Citation-weighted Wordles
Someone who clearly has too much time on his hands emailed me this morning with the results of an in-depth investigation into trends in the titles of highly cited astronomy papers from the past 30 years, and how this reflects the changing ‘hot-topics’.
The procedure adopted was to query ADS for the top 100 cited papers in three ten-year intervals: 1980-1990, 1990-2000, and 2000-2010. He then took all the words from the titles of these papers and weighted them according to the sum of the number of citations of all the articles that word appears in… so if the word ‘galaxy’ appears in two papers with citations of 100 and 300, it gets a weighting of 400, and so-on.
After getting these lists, he used the online ‘Wordle‘ tool
to generate word-clouds of these words, using those citation weightings in the word-sizing calculation. Common words, numbers, etc. are excluded. There may be some cases where non-astronomy papers have crept in, but as much as possible is done to keep these to a minimum.
There’s probably some bias, since older papers have longer to accumulate citations, but the changing hot-topics on ~10 year time-scales take care of this I think.
Anyway, here are the rather interesting results. First is 1980-1990
Followed by 1990-2000
and, lastly, we have 2000-2010
It’s especially interesting to see the extent to which cosmology has elbowed all the other less interesting stuff out of the way…and how the word “observations” has come to the fore in the last decade.
ps. Here’s the last one again with the WMAP papers taken out:
December 12, 2011 at 11:22 am
A simple explanation would be that pretty much every extra-galactic paper that uses a particular value for H0 cites a paper with “[N]-year Wilkinson Microwave Anisotropy Probe (WMAP) observations … cosmological …” as the title. With that in mind (and removing those outliers from the Wordle), it is clear that cosmology only really exists to support research into galaxies 😉
December 12, 2011 at 12:51 pm
…i think jim is stuck at a snowy/icy mauna kea – so he has time on his hands.
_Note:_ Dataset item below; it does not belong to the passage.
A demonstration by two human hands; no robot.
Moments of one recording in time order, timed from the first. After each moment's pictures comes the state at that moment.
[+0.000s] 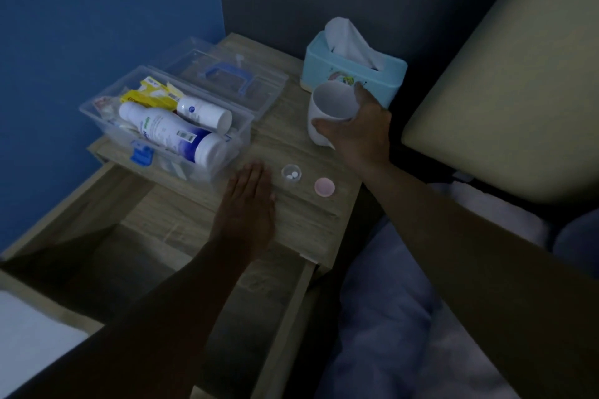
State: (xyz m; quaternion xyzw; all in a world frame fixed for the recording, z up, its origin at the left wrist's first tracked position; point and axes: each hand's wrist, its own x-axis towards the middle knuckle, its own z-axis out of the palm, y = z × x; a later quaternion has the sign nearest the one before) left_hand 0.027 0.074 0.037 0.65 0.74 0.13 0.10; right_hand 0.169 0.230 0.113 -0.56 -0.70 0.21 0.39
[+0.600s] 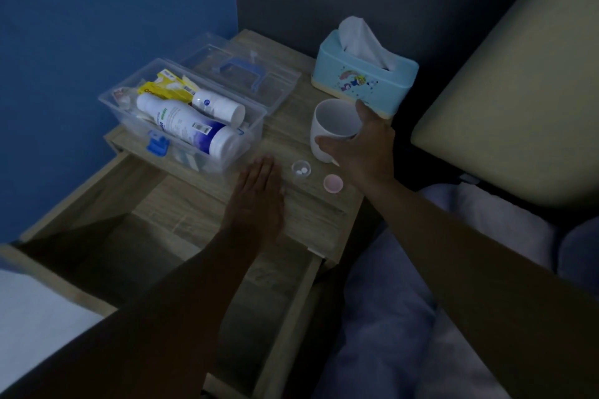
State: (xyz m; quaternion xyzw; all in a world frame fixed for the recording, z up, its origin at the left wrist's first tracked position) left_hand 0.027 0.074 0.040 0.65 0.74 0.12 0.11; right_hand 0.170 0.201 0.106 -0.56 -0.71 0.22 0.36
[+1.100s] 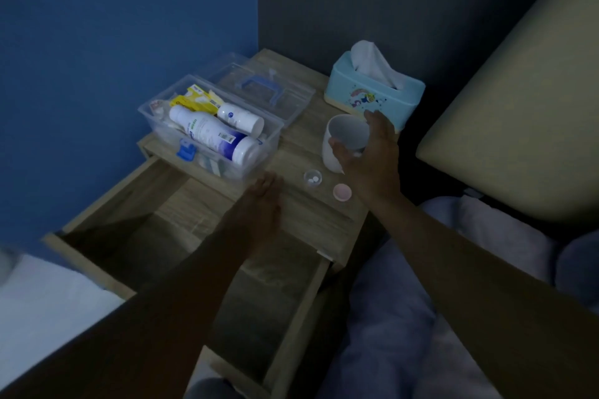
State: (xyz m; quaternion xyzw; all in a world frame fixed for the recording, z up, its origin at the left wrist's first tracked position) left_hand 0.002 0.050 0.062 0.65 0.72 0.14 0.20; right_hand 0.170 0.179 0.117 -0.52 -0.74 0.20 0.38
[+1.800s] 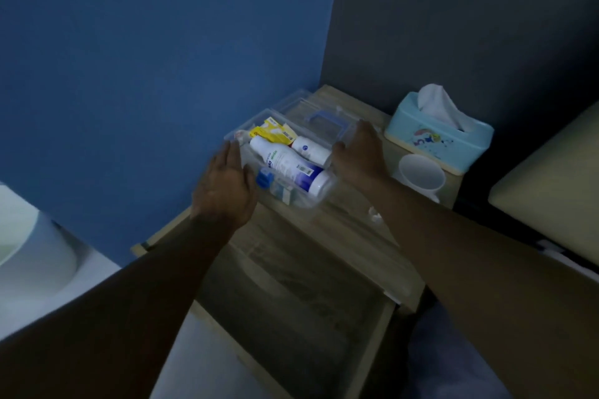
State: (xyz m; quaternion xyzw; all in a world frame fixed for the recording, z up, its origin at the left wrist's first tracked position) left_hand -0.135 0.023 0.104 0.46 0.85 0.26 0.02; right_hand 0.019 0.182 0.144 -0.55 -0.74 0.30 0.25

December 13, 2011 at 7:11 am
dome is closed again, so here’s another one – perhaps a little more controversial:
http://www.physics.mcgill.ca/~jimgeach/wordcloud/authors.html
it’s co-authors on the top 500 papers from 1995-present, where the weights are given by the sum of (cites/co-author position)/time since publication.
there’s also a penalization factor for the big data release papers (WMAP, SDSS, etc.) to prevent those from overwhelming the cloud.
December 12, 2011 at 6:55 pm
I am definitely a ‘1990-2000’ person. Interesting to see how ‘star’ in the first decade became ‘stars’ and lately ‘stellar’ . Shifting emphasis.
Did I miss ‘planetary nebulae’ in the cloud? Probably needs a microscope to see.